A Zhang Patent Honored Again

For the second year in a row, Professor Xin Zhang (ME, ECE, BME, MSE) was honored at the Boston Patent Law Association’s (BPLA) annual Invented Here! event, celebrating New England innovators and their inventions.

Xin Zhang (ME, ECE, BME, MSE)

Among this year’s most promising technologies, the 2021 BPLA ceremony featured a new metamaterial developed by Zhang that can be shaped to block 94 percent of sound waves from a source of noise, without blocking air flow. Unlike the acoustic baffles seen on highways and in recording studios, Zhang’s apparatus is not a sheer, solid barrier but rather an open ring that lets through air even as it stops noise in its tracks. The structure is mathematically designed to catch sound waves and fling them back the way they came.

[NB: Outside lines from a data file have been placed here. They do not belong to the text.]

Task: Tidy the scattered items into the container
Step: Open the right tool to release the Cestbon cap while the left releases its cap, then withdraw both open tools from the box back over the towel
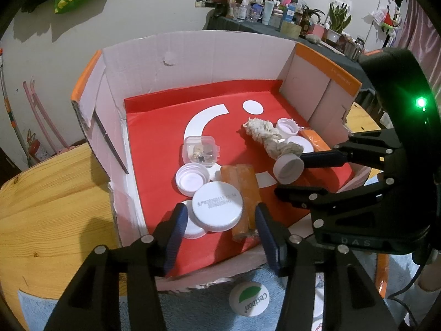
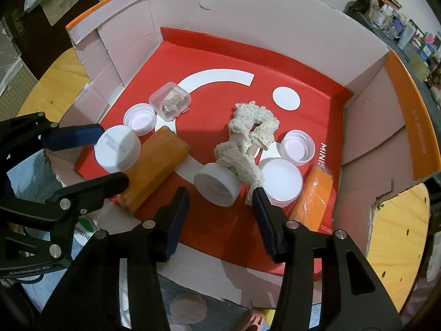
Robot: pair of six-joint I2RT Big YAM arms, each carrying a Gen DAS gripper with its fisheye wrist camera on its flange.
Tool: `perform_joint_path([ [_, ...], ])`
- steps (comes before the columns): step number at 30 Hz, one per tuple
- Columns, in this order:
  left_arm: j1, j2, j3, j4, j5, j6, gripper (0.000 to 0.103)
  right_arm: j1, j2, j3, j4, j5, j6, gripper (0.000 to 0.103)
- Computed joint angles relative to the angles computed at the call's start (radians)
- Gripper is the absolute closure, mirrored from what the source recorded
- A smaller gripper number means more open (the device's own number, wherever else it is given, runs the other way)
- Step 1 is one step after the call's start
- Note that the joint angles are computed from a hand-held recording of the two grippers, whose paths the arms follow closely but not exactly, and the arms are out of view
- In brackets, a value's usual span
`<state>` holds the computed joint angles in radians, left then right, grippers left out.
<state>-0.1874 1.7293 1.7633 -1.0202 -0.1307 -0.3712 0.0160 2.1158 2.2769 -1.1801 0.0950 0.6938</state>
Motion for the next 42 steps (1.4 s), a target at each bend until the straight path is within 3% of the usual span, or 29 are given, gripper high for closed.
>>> perform_joint_path([
  [3,-0.001,-0.001,0.0,0.002,-0.003,-0.002,0.046,0.0,-0.006,-0.01,0.001,0.007,0.0,0.049],
  [18,-0.01,-0.026,-0.008,0.019,-0.023,0.001,0.04,-0.005,-0.084,-0.129,0.07,0.039,0.025,0.043],
  [20,-0.014,-0.032,-0.008,0.022,-0.033,0.0,0.039,-0.015,-0.048,-0.042,0.013,0.042,0.024,0.043],
  [21,-0.017,-0.036,-0.01,0.024,-0.038,0.001,0.038,-0.021,-0.027,0.001,0.02,0.043,0.013,0.043],
  [22,-0.02,-0.043,-0.013,0.026,-0.046,0.002,0.037,-0.012,-0.039,-0.007,-0.004,0.051,0.031,0.043],
  [25,-0.029,-0.057,-0.019,0.035,-0.058,0.004,0.035,-0.002,-0.114,-0.128,0.06,0.068,0.038,0.043],
  [27,-0.038,-0.068,-0.02,0.039,-0.072,0.007,0.034,0.021,-0.091,-0.085,0.047,0.093,0.06,0.043],
  [32,-0.057,-0.1,-0.034,0.051,-0.104,0.006,0.028,0.031,-0.131,-0.133,0.076,0.147,0.067,0.034],
  [42,-0.111,-0.168,-0.073,0.079,-0.206,0.003,0.012,0.075,-0.194,-0.178,0.094,0.242,0.098,0.033],
])
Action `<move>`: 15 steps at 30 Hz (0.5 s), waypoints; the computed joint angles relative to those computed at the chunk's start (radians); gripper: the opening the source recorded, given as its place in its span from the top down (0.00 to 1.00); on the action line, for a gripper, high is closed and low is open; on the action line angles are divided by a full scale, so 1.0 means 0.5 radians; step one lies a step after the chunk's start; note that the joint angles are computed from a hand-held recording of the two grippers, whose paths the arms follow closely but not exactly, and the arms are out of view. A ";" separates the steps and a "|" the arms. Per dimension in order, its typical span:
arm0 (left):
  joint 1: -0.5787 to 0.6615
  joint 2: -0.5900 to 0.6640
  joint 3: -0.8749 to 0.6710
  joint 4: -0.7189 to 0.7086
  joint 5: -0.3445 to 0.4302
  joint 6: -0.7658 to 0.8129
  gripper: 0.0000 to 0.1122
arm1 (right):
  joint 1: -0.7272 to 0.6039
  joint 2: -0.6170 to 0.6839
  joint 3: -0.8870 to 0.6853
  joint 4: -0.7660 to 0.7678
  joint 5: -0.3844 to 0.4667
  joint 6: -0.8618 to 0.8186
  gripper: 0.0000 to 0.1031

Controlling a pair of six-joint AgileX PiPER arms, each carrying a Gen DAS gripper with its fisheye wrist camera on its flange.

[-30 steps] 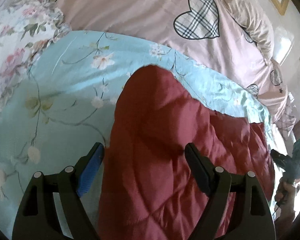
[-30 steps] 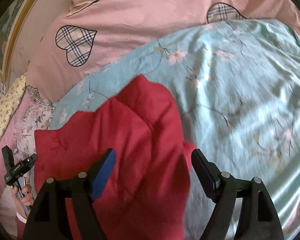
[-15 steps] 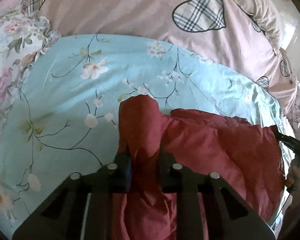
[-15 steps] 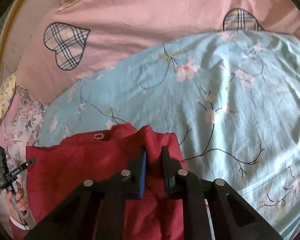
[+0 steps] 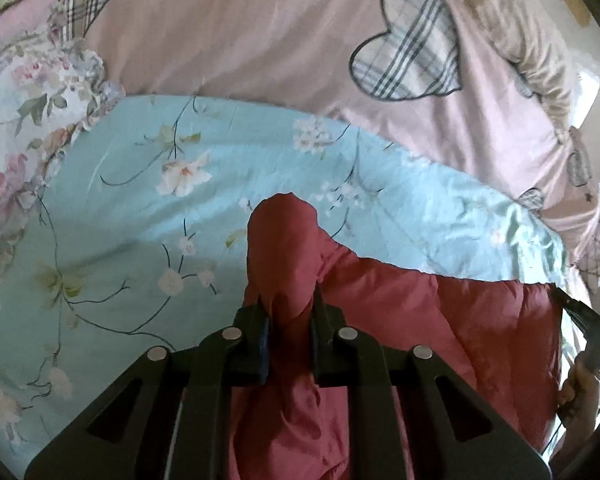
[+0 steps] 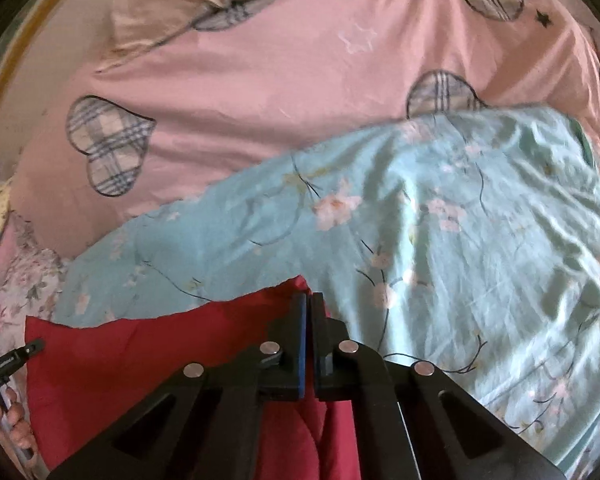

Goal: Fold large clothes

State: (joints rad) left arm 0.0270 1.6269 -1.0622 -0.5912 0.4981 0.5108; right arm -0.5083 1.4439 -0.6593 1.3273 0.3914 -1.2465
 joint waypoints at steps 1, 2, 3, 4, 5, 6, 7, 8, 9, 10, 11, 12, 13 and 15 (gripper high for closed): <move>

A device Zhang developed to block noise without obstructing air flow.
Photo by Cydney Scott.

Zhang is working to advance the technology for a range of applications, from jet engines to drone propeller blades, HVAC systems to hospital equipment. Her collaborators on the patent, “Air-transparent selective sound silencer using ultra-open metamaterial,” were Reza Ghaffarivardavagh (ENG’19)—then a grad student of Zhang’s, now an acoustic transducer engineer at Apple—and Stephan Anderson, a MED professor of radiology and COE professor of mechanical engineering.

“A precision-designed, sound-blocking metamaterial to end noise pollution—that is as cool as it sounds,” says Zhang. “We have received initial interest from large companies across many industries, including aerospace, automotive, manufacturing, energy and healthcare. We are now working to address the viability of each potential application and are excited to explore many new opportunities where our design could benefit people, our environment, and working conditions by reducing noise.”

In 2020, the BPLA honored Zhang for her work on an “Apparatus for Improving Magnetic Resonance Imaging.” Collaborators included Anderson as well as Xiaoguang Zhao (ENG’16), a MED assistant research professor of radiology. The team’s innovation is an array of helical resonators, made of a magnetic metamaterial they developed. When a patient inside an MRI scanner lies on a slab containing these resonators, the device temporarily boosts the body’s low-energy emissions, resulting in an improvement in MRI image quality, potentially in less time and at lower cost.

“Maximizing the efficiency of the MRI examination is paramount to maximizing the capacity, revenue, as well as the patient experience of this imaging technology,” says Zhang. “We also envision this metamaterial technology having the potential to be applied to ultra-low field MRI, which uses magnetic fields that are orders of magnitude lower than the machines currently in use. This offers the possibility for dramatically increasing the availability of MRI technology all around the world.”